2. Renaming the pages and redirect all requests for the old pages to the new pages.
3. Submit a new sitemap to Google.
I got put into the supplemental pages and see I made a stupid mistake by forgetting to keep my meta descriptions unique. I've made the changes along with a few others and was thinking this would be the fastest way to get re indexed, rathar than waiting for the pages to get moved back to the regular index.?
But still the W3C uses uppercase letters in it's URLs?
Many do. In the case of the W3, change the case to lower and watch what happens. They force the correct case.
Wiki uses mixed case in their URI's too. I just noticed that they have a flaw in their implementation. If there are underscores separating words, you can change the case on the second/third words and they do not correct it. They do if you change the case on the first word. That could present problems.
I typically have followed the "all lower case" mantra. I'm a Windows person and haven't really given this too much thought until it was just brought up. You don't expect anyone to link to you in a mixed case format. But, if you're on a Windows machine and haven't taken this into consideration, there may be issues to contend with.

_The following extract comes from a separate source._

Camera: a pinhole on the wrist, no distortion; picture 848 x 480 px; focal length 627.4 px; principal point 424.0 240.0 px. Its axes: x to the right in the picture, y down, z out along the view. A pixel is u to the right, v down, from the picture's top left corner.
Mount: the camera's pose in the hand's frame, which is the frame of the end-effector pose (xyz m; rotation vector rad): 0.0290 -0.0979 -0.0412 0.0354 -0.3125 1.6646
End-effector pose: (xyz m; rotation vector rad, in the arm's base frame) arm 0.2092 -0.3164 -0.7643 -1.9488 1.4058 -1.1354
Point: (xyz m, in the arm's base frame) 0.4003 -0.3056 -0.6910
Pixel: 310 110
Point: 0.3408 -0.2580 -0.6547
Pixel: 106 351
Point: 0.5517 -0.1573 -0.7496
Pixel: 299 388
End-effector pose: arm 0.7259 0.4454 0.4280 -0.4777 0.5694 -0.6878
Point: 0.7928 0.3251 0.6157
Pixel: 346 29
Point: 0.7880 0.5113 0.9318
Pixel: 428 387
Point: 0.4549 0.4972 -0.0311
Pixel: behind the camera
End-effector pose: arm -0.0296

This kind of ties in with competitor sabotage. What's to stop someone from building a site full of links that link to your site using mixed case? :(
regarding case sensitivity, i can implement a code fix for pages, basically, my code works for any page that doesn't have session variables or other variables after "?"
it works for
it also works but des pick up the bits after the "?"
I'll some more experimenting, but can i ask, is it a general consensus that case insensitivity in MS IIS is a serious duplicate content problem.
my code fix is bound to have a detrimental impact on server performance, so
Thanks for your help
However, when I do a inurl: search in Google I get the exact opposite results. All of the pages that are in thier regular index are listed and, whatever is in supplemental is not listed.
Could someone explain why I get this type of results.